Yesterday, Inspector-General of Police Tan Sri Razarudin Husain said Wahab's statement will be recorded after the police made arrangements with the latter's lawyer.
It was reported that Wahab has fallen into severe depression following the incident, resulting in him having to arrange to meet the police on another day. This was disclosed by his lawyer Faizal Rahman.
Meanwhile, lawyer Datuk Geethan Ram Vincent said that under Section 111 of the CPC, when a witness is being summoned, the police will issue a notice for their presence and the witness is excused from attendance if they are officially declared medically unfit.
He said it was important to note that there is no specific time frame stipulated for this.
"In such cases, the witness must furnish medical proof in the form of a Medical Certificate (MC) or a comprehensive medical report.
"As long as the person is declared medically unfit, they need not attend. So, it all depends on whether he has an MC and how long is the MC for?
"If they do not attend after the Section 111 notice, the police could obtain a warrant from the magistrate to compel the witness' attendance," he added.
Geethan also highlighted that the duration of the MC was a pivotal factor, determining the period for which the witness was exempted from attending.
This flexibility in time frames, he said allowed for a reasonable consideration of the witness' health condition and to ensure a fair and just process.
He said in a bid to accommodate the witness' situation, the police may extend their flexibility by agreeing to conduct the statement-taking process at alternative locations.
"Whether it's at the witness' home or even the hospital, the police are willing to ensure a conducive environment for the witness, fostering an atmosphere where the statement can be provided comfortably," he said.
Lawyer R. Sivaraj said lawyers held the prerogative to engage in negotiations with the police, particularly when their clients were not in optimal conditions to provide statements.
He added that citing mental health issues as an excuse was viewed critically.
He said the legal framework insisted on a case-by-case evaluation, ensuring that legitimate reasons were presented for any delays in the statement process.
"Lawyers can negotiate with the police, if their clients are not well, then they need to provide proof to the police. If witnesses have problems and need space, a delay can be made at the discretion of the police.
"However, I think the issue of mental problems should not be used as an excuse," he said.
He added that in situations where the witness, for valid reasons required an extension to providing a statement, the lawyer assumed the crucial role of convincing the police of the necessity for such an extension.
He said police also have the authority to locate witnesses in various places to obtain their statements.
This implied that the statement-taking process was not confined to a specific venue and law enforcement can proactively reach out to witnesses, ensuring a more dynamic and accessible interaction, he added.
On Friday, Bukit Aman Criminal Investigation Department (CID) director Datuk Seri Mohd Shuhaily Mohd Zain confirmed that the police recorded statements from three individuals linked to the case.

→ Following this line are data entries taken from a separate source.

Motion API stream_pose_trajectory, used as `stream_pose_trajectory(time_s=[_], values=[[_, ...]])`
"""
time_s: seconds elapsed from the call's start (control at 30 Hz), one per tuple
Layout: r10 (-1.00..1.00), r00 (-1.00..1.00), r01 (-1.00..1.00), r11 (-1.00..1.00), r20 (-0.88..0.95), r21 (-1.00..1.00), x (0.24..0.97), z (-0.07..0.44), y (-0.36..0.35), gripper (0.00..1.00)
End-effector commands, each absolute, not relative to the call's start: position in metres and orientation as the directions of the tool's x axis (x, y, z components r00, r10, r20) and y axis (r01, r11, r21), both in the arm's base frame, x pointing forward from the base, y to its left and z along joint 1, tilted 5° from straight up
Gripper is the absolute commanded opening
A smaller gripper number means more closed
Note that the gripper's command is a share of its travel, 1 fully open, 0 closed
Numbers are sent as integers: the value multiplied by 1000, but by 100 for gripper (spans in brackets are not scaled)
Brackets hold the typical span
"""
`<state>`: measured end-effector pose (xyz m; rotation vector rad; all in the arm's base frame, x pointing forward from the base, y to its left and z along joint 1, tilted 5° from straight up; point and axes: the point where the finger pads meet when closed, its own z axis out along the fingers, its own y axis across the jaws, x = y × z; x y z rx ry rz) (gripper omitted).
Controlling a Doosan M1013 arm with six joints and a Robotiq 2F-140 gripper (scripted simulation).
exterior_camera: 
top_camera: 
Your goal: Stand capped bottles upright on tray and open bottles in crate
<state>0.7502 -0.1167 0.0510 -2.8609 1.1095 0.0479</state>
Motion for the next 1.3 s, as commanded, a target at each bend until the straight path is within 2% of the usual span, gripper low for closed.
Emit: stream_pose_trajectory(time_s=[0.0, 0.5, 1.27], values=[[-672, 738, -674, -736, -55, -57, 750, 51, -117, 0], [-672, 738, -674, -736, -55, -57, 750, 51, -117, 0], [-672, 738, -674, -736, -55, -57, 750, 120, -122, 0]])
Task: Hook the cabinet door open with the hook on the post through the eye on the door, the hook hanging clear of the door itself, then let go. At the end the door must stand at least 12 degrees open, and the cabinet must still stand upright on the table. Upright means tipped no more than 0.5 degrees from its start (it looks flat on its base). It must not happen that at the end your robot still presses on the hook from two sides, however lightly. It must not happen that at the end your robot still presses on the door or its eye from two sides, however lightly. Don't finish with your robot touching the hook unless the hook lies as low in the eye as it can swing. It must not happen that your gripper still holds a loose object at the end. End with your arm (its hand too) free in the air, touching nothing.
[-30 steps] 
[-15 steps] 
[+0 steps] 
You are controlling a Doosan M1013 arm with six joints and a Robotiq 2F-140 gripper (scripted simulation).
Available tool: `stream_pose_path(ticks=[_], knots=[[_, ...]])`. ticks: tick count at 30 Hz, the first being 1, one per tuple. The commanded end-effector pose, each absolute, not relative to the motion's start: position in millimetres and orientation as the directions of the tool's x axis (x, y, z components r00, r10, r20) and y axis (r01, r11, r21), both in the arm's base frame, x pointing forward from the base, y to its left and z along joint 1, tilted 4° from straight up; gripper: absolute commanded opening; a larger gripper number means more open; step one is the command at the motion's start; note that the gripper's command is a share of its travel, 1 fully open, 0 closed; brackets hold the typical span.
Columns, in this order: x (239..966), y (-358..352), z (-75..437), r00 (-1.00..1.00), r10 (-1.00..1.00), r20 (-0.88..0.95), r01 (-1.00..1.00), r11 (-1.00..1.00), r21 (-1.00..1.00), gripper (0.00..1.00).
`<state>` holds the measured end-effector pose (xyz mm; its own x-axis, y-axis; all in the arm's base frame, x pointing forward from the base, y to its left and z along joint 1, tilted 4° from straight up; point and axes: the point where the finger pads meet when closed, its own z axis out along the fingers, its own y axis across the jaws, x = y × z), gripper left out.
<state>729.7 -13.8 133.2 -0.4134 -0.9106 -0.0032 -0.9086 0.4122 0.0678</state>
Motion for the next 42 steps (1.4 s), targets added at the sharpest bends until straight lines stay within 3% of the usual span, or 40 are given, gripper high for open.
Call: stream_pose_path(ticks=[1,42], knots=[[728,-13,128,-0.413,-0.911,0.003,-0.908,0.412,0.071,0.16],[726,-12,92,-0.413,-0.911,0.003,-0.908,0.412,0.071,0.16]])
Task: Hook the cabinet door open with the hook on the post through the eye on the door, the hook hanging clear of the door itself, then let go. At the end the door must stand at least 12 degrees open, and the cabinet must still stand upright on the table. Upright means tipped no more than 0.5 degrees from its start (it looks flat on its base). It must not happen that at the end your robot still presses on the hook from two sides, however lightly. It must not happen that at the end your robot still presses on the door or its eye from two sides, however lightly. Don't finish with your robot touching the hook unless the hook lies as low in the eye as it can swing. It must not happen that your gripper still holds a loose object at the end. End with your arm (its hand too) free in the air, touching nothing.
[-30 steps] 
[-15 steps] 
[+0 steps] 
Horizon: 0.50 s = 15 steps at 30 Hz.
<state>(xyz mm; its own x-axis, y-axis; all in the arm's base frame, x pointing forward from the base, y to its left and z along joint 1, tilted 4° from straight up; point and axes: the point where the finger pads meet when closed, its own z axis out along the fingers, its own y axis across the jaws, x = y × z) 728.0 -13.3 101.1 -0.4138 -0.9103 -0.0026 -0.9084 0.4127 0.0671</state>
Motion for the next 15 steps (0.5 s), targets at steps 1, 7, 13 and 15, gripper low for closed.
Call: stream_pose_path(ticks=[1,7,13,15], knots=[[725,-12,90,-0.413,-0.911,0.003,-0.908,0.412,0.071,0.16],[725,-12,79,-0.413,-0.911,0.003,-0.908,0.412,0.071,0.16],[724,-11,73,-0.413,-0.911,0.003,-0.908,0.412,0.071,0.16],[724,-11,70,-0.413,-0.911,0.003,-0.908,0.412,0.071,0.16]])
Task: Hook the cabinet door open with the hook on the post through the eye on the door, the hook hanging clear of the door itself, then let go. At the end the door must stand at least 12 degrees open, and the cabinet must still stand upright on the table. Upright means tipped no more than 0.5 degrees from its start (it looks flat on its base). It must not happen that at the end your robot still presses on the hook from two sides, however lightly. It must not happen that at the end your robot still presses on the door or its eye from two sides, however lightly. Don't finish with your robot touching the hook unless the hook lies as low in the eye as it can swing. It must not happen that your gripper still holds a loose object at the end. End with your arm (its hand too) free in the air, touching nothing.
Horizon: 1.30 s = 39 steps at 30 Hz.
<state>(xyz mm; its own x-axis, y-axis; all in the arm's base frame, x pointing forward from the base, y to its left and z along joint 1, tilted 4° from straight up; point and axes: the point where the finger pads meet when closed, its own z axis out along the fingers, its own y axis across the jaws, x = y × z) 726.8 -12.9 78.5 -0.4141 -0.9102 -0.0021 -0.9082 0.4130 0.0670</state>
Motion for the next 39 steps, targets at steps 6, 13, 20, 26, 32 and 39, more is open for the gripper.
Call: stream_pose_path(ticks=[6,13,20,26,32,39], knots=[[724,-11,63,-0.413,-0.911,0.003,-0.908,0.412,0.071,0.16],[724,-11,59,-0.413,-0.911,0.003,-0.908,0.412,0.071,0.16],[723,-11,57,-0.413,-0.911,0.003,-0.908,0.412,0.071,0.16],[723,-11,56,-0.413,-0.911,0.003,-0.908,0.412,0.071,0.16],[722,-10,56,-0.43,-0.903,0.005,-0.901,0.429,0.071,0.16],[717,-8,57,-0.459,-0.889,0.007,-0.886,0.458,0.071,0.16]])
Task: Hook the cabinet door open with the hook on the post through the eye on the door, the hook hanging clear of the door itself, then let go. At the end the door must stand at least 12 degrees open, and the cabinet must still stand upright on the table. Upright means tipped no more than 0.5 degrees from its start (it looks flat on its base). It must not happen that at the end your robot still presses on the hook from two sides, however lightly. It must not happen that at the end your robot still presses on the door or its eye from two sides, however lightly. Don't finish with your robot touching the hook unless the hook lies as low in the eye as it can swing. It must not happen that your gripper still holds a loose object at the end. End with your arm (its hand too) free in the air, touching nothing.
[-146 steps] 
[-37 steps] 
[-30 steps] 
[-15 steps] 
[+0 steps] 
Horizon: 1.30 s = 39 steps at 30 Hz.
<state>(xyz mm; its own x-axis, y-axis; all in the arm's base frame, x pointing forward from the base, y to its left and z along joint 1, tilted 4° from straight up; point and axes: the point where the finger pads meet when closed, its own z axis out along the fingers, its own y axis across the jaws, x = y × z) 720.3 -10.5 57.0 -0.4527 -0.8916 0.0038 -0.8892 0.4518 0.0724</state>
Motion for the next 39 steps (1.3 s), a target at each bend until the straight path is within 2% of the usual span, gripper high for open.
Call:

They were Agus, the person believed to be 'Mr H' and a hotel employee.
The investigation was being carried out under Section 500 of the Penal Code for defamation and Section 233 of the Communications and Multimedia Act 1998 for improper use of network facilities or network services.
In a press conference held after the video went viral Agus and Wahab denied the authenticity of the video, claiming that the audio had been doctored by someone they identified as 'Mr H'.